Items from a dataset

========================================================================

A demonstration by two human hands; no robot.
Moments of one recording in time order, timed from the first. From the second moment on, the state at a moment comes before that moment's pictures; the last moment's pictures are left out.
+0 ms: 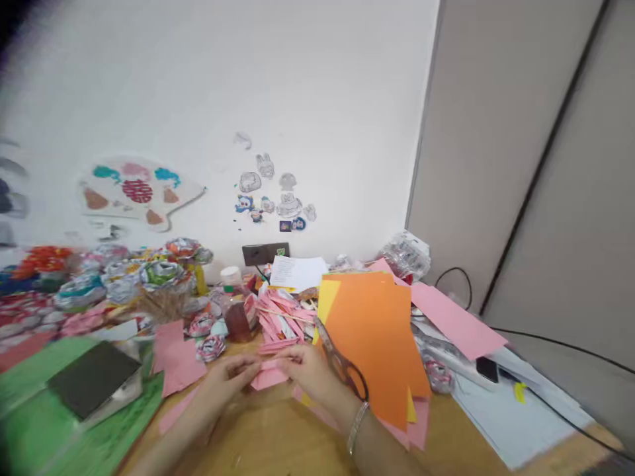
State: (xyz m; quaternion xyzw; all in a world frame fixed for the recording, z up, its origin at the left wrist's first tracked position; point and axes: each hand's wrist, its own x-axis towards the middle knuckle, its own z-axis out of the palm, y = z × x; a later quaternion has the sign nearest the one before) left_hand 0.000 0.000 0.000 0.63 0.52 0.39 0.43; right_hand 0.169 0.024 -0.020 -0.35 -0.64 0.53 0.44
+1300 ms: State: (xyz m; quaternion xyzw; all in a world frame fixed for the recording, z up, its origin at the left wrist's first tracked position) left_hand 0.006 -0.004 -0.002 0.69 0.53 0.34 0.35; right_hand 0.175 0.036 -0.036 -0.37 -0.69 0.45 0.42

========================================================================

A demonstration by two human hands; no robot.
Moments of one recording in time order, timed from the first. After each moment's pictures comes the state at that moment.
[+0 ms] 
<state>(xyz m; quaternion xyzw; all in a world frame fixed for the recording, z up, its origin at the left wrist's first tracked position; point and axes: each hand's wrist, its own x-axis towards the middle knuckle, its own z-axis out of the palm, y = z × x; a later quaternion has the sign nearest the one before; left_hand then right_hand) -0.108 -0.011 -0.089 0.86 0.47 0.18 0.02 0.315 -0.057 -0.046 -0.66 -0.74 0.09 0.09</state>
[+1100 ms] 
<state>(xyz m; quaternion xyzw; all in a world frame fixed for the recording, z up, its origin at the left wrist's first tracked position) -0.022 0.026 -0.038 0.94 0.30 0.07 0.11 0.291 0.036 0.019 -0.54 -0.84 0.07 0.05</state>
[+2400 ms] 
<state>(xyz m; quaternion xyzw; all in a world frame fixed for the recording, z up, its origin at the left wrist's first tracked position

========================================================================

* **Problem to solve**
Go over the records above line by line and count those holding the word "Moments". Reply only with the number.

* **Answer to the exercise**
2